What you have to do
Everything in the records must be restated exactly, apart from the pictures.

Data for this task

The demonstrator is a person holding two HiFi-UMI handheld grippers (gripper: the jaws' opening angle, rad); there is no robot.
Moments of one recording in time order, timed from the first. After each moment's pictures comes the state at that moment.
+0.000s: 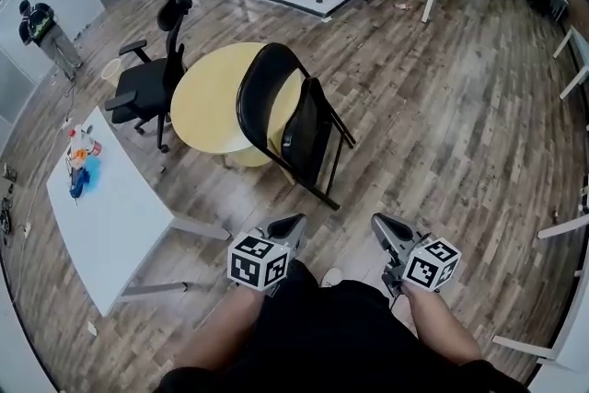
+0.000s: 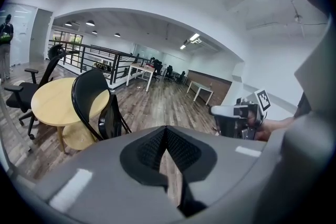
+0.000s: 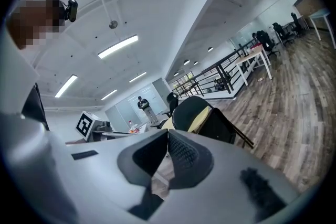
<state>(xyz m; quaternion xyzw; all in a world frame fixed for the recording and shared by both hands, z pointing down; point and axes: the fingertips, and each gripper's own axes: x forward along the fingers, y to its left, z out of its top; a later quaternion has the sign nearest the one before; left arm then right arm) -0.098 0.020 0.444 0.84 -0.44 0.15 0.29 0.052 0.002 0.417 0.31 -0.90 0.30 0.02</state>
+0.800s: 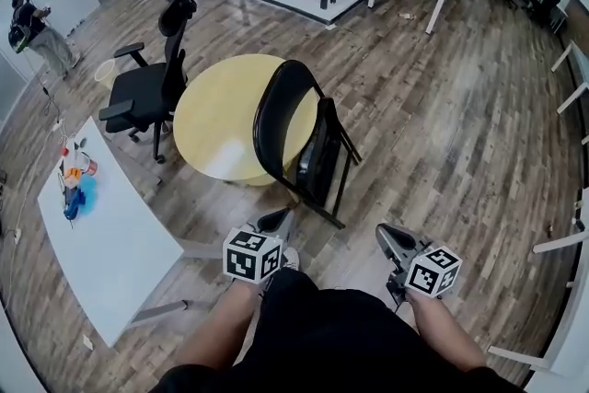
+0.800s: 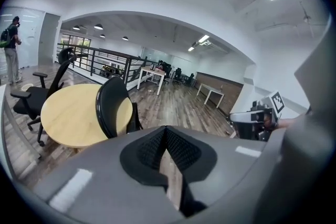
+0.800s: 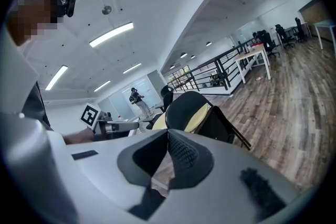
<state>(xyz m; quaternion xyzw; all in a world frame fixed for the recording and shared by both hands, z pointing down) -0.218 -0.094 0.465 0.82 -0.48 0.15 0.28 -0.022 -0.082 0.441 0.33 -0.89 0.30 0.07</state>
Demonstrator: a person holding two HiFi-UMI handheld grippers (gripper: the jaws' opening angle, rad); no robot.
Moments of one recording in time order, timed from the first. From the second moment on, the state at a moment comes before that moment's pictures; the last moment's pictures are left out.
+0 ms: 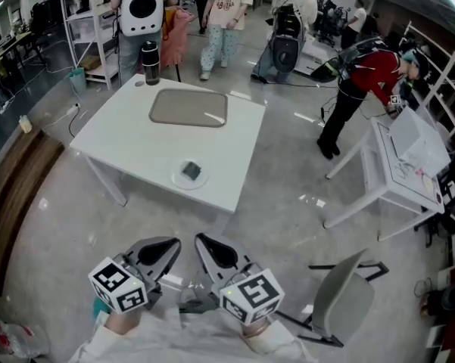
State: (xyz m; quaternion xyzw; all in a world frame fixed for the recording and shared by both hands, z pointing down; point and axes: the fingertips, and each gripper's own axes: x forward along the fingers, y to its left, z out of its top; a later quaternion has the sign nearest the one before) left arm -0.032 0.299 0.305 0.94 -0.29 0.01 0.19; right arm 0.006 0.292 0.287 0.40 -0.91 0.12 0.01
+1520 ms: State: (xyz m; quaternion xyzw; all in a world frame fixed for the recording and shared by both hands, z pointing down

Your response
The demonstrator is a person holding two HiFi-UMI handheld grippers (gripper: the jaws' opening angle, rad); there is no robot.
Moments of one recording in time order, timed from the first. After each moment's pictures comes the state at that moment.
+0.000s: 
+0.000s: 
+0.000s: 
<state>(xyz m; quaternion xyzw; all in a world frame fixed for the recording and shared by both hands, z pointing down; point and axes: the fingertips, and each gripper's own axes: x forward along the fingers, y to its left, z out of its top; a later quaternion has the sign nearest the one before; left arm then right arm) -0.098 0.020 0.444 0.84 -0.44 0.15 0.29 0.052 0.002 0.417 0.31 -0.90 0.30 0.02</state>
+0.800s: 
+0.800s: 
+0.800s: 
<state>(xyz m; quaternion xyzw; all in a world frame fixed for the recording and shared by both hands, z pointing down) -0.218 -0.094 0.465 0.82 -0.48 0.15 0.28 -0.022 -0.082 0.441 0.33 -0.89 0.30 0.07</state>
Demonstrator: a person holding two HiFi-UMI handheld grippers (gripper: the jaws' opening angle, rad); no robot.
Moments of one recording in time order, timed from the first. From the second moment on, the state at a moment comes before that moment's pictures; the last moment's pictures are left out.
+0 ms: 
State: (xyz m; quaternion xyzw; all in a world frame fixed for the recording and shared by both hands, z pointing down; point and axes: the fingertips, and each gripper's own axes: x forward along the fingers, y to its left, z out of its top; a later quaternion has the sign nearest the one before) left arm -0.032 0.299 0.305 0.94 -0.29 0.01 0.19; right arm 0.006 0.292 0.287 0.40 -0.91 0.12 0.01
+1520 ms: State: (xyz m; quaternion xyzw; all in a world frame fixed for the recording and shared by both hands, z pointing down

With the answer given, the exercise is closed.